Doctors often ignore electronic drug safety alerts
When prescribing drugs electronically, US clinicians often over-ride automatic drug warning alerts in computer-based systems, according to a new study led by researchers at the Dana-Farber Cancer Institute and Beth Israel Deaconess Medical Centre (BIDMC), Boston, published in the Archives of Internal Medicine (9/2/09).
The study suggests that most clinicians find medication alerts a ‘nuisance’ rather than important. ‘Electronic prescribing clearly will improve medication safety, but its full benefit will not be realised without the development and integration of high-quality decision support systems to help clinicians better manage medication safety alerts,’ concludes the senior author of the study, Saul Weingart MD PhD, Vice President for patient safety at the Dana-Farber Cancer Institute and an internist at BIDMC.

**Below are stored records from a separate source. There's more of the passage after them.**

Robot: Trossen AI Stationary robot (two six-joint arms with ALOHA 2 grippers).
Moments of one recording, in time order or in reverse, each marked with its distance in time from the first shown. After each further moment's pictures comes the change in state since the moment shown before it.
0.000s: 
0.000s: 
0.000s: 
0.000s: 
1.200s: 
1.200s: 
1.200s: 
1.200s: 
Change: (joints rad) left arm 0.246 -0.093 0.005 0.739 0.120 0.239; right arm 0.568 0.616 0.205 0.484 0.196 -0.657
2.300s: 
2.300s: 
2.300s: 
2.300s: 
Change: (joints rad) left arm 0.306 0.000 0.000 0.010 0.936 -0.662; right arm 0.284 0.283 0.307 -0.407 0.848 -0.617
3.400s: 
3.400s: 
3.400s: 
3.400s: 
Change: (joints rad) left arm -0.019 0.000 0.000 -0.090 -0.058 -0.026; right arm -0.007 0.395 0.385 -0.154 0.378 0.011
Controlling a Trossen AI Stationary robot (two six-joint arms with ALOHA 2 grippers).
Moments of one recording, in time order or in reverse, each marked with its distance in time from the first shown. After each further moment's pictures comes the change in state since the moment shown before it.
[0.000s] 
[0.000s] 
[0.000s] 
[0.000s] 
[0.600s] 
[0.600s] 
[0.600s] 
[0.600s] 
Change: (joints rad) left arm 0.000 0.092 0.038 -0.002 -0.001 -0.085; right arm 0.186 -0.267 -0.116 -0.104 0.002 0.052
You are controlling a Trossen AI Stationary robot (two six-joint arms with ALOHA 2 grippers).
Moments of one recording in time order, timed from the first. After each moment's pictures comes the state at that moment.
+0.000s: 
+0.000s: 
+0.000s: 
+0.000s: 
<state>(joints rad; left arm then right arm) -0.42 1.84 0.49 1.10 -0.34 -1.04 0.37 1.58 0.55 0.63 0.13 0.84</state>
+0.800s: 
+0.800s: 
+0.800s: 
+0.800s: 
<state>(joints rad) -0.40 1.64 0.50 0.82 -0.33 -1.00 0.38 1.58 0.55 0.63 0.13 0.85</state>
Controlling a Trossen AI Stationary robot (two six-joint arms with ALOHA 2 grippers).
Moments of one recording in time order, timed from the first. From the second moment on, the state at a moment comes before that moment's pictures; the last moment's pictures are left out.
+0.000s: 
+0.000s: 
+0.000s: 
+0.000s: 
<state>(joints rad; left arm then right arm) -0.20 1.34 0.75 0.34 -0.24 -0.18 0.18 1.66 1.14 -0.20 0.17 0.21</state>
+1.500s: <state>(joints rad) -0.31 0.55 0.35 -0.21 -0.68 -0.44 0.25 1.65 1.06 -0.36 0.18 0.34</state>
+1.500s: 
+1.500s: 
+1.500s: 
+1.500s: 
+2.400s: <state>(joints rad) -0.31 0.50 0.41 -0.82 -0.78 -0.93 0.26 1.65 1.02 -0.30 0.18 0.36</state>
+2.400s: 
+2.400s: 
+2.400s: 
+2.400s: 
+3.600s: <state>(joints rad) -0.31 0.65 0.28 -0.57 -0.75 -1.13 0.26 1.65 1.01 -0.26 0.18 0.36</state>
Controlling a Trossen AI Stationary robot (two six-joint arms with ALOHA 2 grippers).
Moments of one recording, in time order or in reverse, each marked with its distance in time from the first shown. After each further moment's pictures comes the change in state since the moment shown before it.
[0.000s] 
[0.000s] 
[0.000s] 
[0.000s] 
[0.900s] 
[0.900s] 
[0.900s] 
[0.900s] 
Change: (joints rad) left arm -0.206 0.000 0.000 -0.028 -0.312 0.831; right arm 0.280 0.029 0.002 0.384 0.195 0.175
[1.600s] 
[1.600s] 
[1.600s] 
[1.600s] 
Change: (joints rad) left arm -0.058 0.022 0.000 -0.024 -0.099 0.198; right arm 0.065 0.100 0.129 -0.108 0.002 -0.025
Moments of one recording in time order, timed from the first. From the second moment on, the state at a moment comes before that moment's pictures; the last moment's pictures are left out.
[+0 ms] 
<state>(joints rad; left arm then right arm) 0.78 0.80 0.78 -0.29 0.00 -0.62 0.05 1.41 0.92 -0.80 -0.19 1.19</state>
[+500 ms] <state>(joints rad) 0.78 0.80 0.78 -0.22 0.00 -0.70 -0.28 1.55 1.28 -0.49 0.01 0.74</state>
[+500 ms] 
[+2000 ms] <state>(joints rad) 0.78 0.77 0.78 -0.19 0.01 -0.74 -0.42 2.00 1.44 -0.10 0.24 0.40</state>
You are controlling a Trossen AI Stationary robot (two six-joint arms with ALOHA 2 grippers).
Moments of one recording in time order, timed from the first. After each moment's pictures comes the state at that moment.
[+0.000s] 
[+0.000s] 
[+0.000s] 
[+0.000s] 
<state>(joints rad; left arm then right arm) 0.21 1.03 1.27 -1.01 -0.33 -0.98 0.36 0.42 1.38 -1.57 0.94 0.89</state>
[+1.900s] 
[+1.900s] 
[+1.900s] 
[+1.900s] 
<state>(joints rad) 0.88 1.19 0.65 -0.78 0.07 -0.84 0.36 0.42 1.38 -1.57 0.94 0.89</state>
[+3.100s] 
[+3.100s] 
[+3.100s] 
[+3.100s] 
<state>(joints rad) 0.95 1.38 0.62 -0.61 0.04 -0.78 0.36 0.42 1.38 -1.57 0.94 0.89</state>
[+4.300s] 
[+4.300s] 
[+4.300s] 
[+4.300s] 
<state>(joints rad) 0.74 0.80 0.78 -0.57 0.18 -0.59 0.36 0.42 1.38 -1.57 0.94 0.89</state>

For the study, the researchers reviewed the electronic prescriptions and associated medication safety alerts generated by 2,872 clinicians at community-based out-patient practices in Massachusetts, New Jersey, and Pennsylvania. In 2006, the clinicians had submitted 3.5 million electronic prescriptions from January to September inclusive. About 6.6% (one in 15 prescriptions) produced an alert for a drug interaction or a drug allergy. About 98.6% of the 233,537 alerts were for a potential interaction with a drug already taken by the patient.
More than 90% of the drug interaction alerts and 77% of the drug allergy alerts were over-ridden by the clinicians, who typically dismissed even drug interaction alerts rated of high severity, for medications frequently used in combination to treat specific illnesses. They were also less likely to accept an alert if a patient had been prescribed the medication previously.
The study’s first author, Thomas Isaac MD, of BIDMC and Dana-Farber, pointed out: ‘The sheer volume of alerts generated by electronic prescribing systems stands to limit the safety benefits. Too many alerts are generated for unlikely events, which could lead to alert fatigue. Better decision support programmes will generate more pertinent alerts, making electronic prescribing more effective and safer.’
Recommendations: ‘We need to find a way to help clinicians to separate the proverbial wheat from the chaff,’ said Dr Weingart. ‘Until then, electronic prescribing systems stand to fall far short of their promise to enhance patient safety and to generate greater efficiencies and cost savings.’
The researchers recommend improvements for medication safety alerts – including the reclassification of severity of alerts, particularly those often over-ridden; inclusion of an option for clinicians to suppress alerts for medications already received by a patient, and customisation of alerts for a clinician’s specialty.
* A list of potentially dangerous drug interactions identified by the researchers is available at www.dana-farber.org/electronic-medication-safety).